The problem states: Use elimination to find the determinant of the matrix $$ \left[ \begin{matrix}{} 1&1/2&0&0\\ 0&4&4&8\\ -2&2&3&0\\ 0&0&1&-5\\ \end{matrix} \right] $$
So am I supposed to use elimination, get it to a triangular form and multiply the numbers on the diagonal?
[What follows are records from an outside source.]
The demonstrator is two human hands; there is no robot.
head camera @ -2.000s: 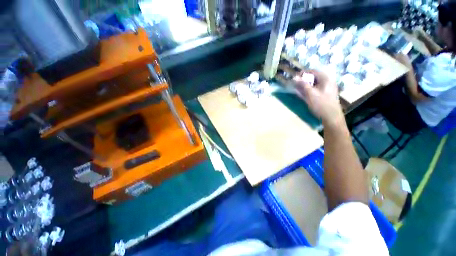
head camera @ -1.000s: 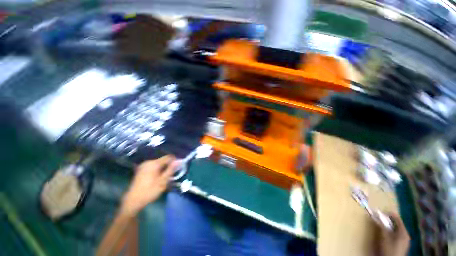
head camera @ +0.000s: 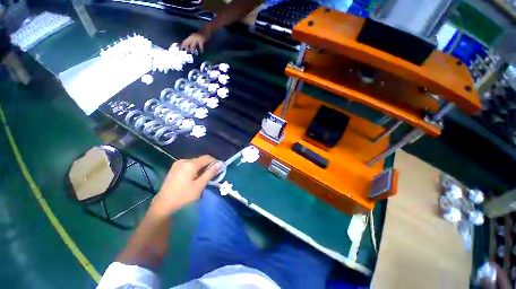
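Observation:
My left hand (head camera: 184,183) is at the bench's front edge, left of the press, with its fingers closed on a ring assembly (head camera: 220,171). Pale lobed heads show beside the fingers, one at the press's front left corner (head camera: 250,154) and one lower down (head camera: 226,188). My right hand (head camera: 500,278) is cut off at the lower right edge and blurred, beside a shiny part; its grip is unclear. The orange press (head camera: 334,189) has a black fixture (head camera: 327,126) and a black bar (head camera: 309,154) on its base, with no part in the fixture.
Rows of ring assemblies lie on the black mat (head camera: 235,121). Loose lobed heads lie on a white sheet (head camera: 85,93), where another person's hand reaches in. A cardboard sheet (head camera: 416,226) at right holds several parts. A stool (head camera: 90,173) stands at left.
The view has turned further left and steadied. My left hand still holds the ring assembly by the press's left corner. My right hand has moved to the picture's lower right edge.

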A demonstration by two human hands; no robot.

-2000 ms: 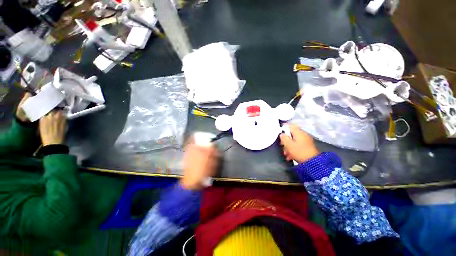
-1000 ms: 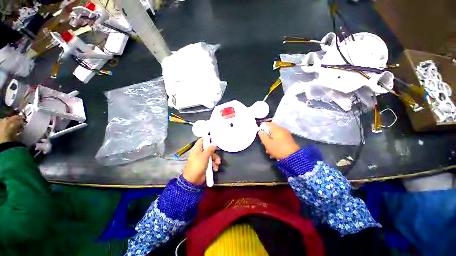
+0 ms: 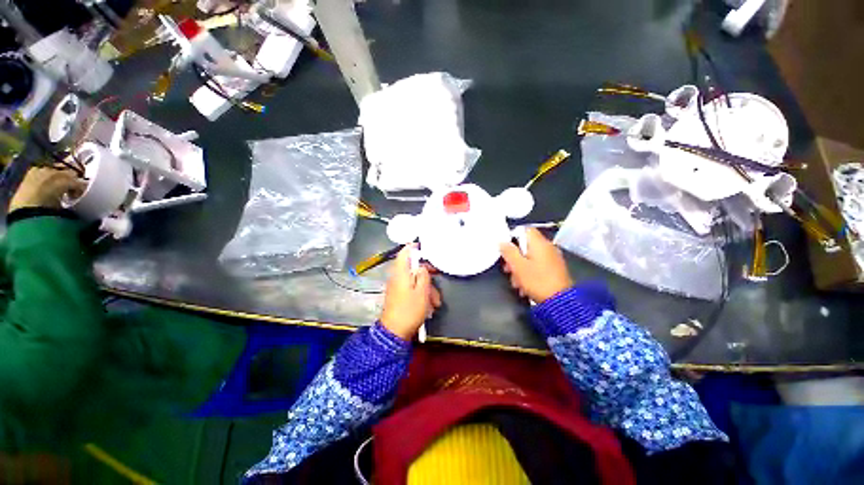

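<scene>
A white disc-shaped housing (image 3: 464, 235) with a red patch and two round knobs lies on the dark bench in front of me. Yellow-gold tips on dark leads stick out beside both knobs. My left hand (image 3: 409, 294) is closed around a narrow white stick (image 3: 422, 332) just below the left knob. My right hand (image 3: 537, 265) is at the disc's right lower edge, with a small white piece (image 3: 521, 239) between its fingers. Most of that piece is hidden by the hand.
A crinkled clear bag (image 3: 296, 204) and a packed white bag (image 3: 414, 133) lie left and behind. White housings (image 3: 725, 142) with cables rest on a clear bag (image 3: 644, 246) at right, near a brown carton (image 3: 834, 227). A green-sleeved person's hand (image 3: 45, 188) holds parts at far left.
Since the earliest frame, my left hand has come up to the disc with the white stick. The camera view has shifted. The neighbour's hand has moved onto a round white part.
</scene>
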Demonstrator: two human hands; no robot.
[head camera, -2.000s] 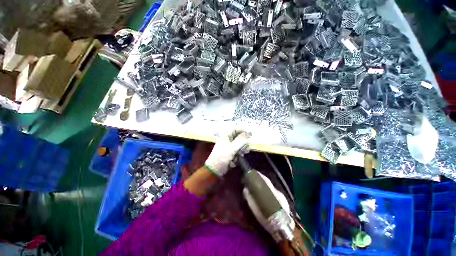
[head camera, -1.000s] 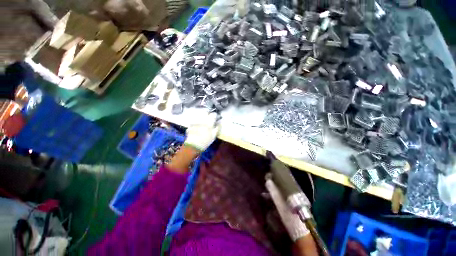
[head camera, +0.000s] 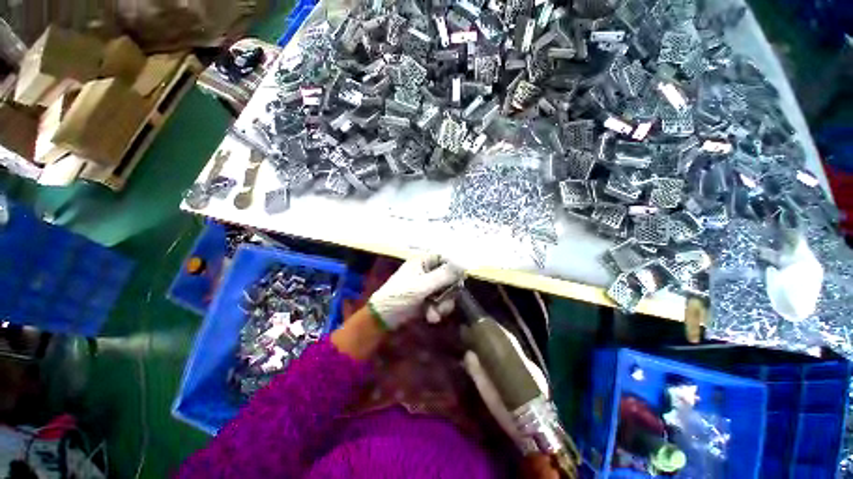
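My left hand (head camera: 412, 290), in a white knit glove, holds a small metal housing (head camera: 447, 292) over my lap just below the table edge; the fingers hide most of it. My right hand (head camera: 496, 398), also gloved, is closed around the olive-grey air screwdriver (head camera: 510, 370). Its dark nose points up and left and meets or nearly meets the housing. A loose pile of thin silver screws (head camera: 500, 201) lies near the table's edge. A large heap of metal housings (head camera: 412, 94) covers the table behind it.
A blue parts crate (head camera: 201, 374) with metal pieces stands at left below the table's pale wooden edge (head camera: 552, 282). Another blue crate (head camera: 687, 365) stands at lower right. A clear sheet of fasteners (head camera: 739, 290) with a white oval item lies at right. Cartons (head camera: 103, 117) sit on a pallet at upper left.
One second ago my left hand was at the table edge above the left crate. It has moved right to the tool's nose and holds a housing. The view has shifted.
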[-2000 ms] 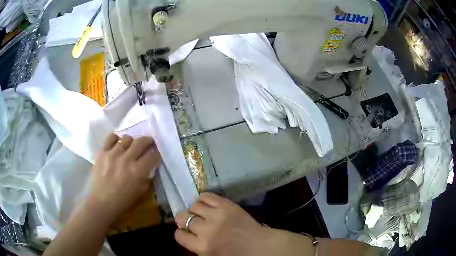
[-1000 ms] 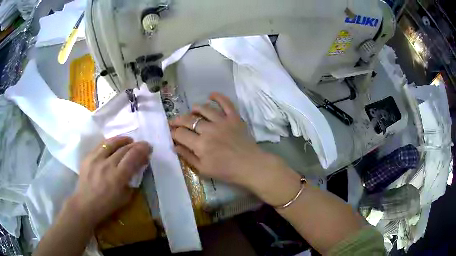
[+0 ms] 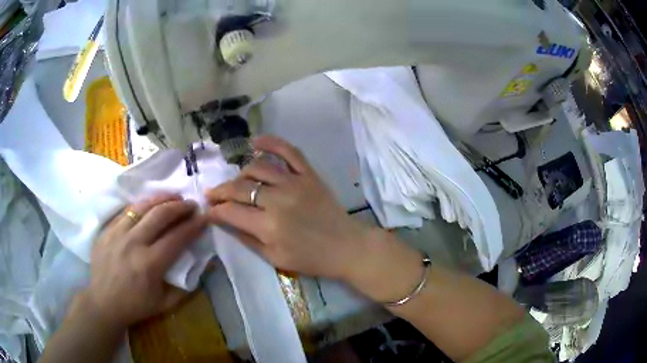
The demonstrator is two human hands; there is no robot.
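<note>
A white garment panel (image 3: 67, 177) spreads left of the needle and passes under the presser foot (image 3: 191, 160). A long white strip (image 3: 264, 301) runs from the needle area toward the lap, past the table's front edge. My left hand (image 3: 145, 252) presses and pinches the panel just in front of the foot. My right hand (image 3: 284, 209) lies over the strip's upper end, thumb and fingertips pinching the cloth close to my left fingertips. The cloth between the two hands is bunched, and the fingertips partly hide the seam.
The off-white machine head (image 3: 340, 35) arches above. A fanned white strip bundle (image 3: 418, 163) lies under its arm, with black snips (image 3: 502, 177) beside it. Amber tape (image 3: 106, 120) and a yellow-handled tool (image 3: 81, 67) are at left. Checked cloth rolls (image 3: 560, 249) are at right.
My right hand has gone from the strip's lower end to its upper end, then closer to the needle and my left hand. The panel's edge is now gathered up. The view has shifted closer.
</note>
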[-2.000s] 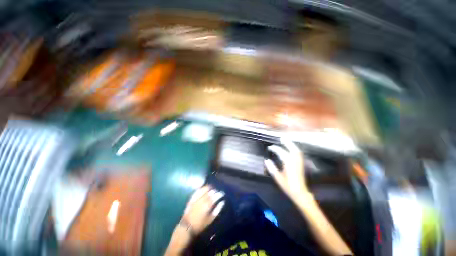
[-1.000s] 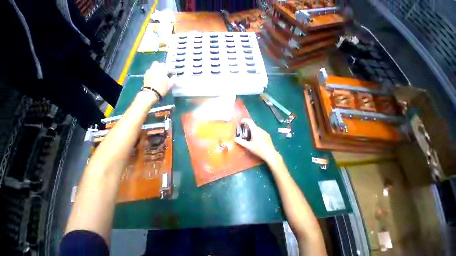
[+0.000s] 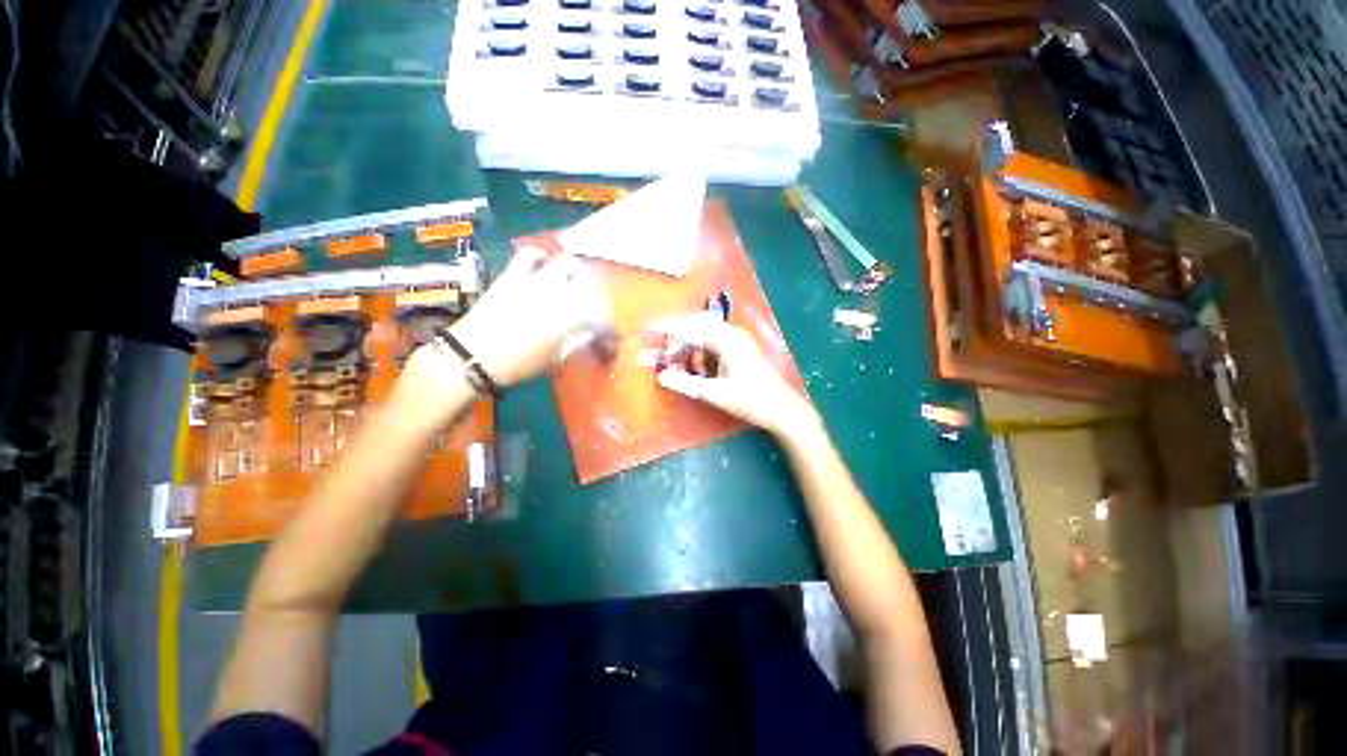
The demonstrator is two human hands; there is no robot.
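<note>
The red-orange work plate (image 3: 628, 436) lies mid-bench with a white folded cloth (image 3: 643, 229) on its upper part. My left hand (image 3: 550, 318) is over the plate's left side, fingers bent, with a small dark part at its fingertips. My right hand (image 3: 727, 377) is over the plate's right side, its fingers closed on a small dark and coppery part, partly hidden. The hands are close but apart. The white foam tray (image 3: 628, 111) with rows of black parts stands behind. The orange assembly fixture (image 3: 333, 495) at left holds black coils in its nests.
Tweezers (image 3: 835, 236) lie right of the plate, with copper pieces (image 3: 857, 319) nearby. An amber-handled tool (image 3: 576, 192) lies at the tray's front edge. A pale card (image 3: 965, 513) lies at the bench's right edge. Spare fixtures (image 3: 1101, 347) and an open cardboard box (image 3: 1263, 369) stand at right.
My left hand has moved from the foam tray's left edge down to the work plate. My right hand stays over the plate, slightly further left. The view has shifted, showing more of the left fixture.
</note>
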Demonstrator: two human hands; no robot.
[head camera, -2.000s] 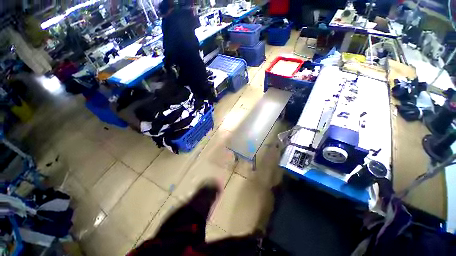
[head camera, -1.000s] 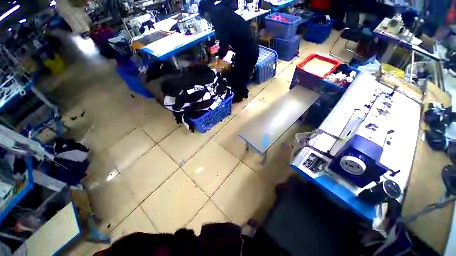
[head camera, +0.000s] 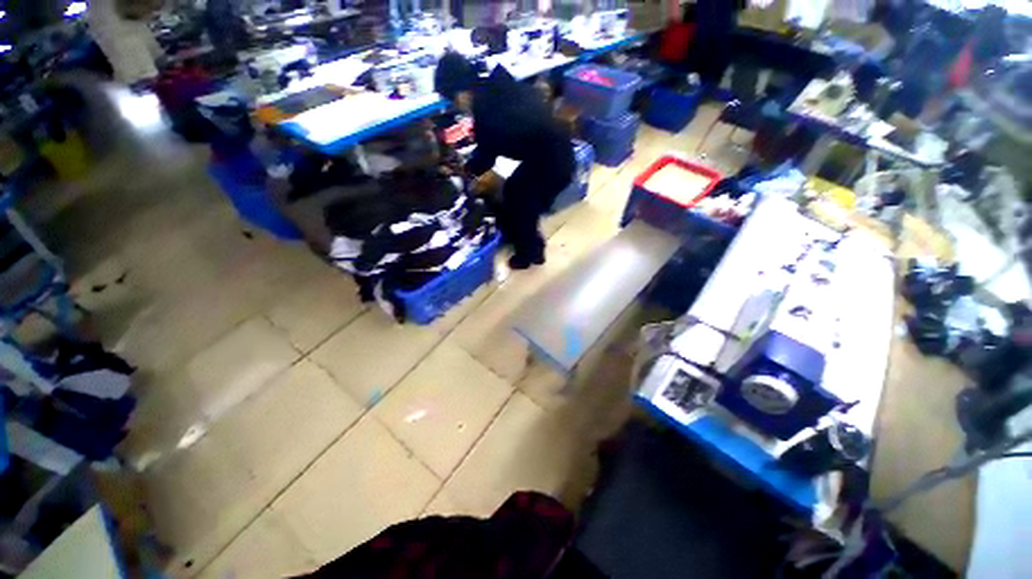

If so, which row operations do I use for accomplishing that? Thank you in advance! (EDIT) After elimination the upper triangular matrix I get is: $$ \left[ \begin{matrix}{} 1&1/2&0&0\\ 0&4&4&8\\ 0&0&1&-5\\ 0&0&0&-6\\ \end{matrix} \right] $$ However, the determinant of this is -24 and the answer that I am supposed to get is 24 (found out via calculator), or so I think. Am I doing this right?
Yes, it's $24$.
$$ \begin{bmatrix}{} 1&1/2&0&0\\ 0&4&4&8\\ -2&2&3&0\\ 0&0&1&-5\\ \end{bmatrix} = \begin{bmatrix}{} 1&1/2&0&0\\ 0&4&4&8\\ 0&3&3&0\\ 0&0&1&-5\\ \end{bmatrix}= \begin{bmatrix}{} 1&1/2&0&0\\ 0&4&4&8\\ 0&0&0&-6\\ 0&0&1&-5\\ \end{bmatrix}=\begin{bmatrix}{} 1&1/2&0&0\\ 0&4&4&8\\ 0&0&1&-11\\ 0&0&1&-5\\ \end{bmatrix}=\begin{bmatrix}{} 1&1/2&0&0\\ 0&4&4&8\\ 0&0&1&-11\\ 0&0&0&6\\ \end{bmatrix}.$$
Alternatively, when you get to $$ \begin{bmatrix}{} 1&1/2&0&0\\ 0&4&4&8\\ 0&0&0&-6\\ 0&0&1&-5\\ \end{bmatrix}, $$ swap the two last lines, but take note of a change of sign.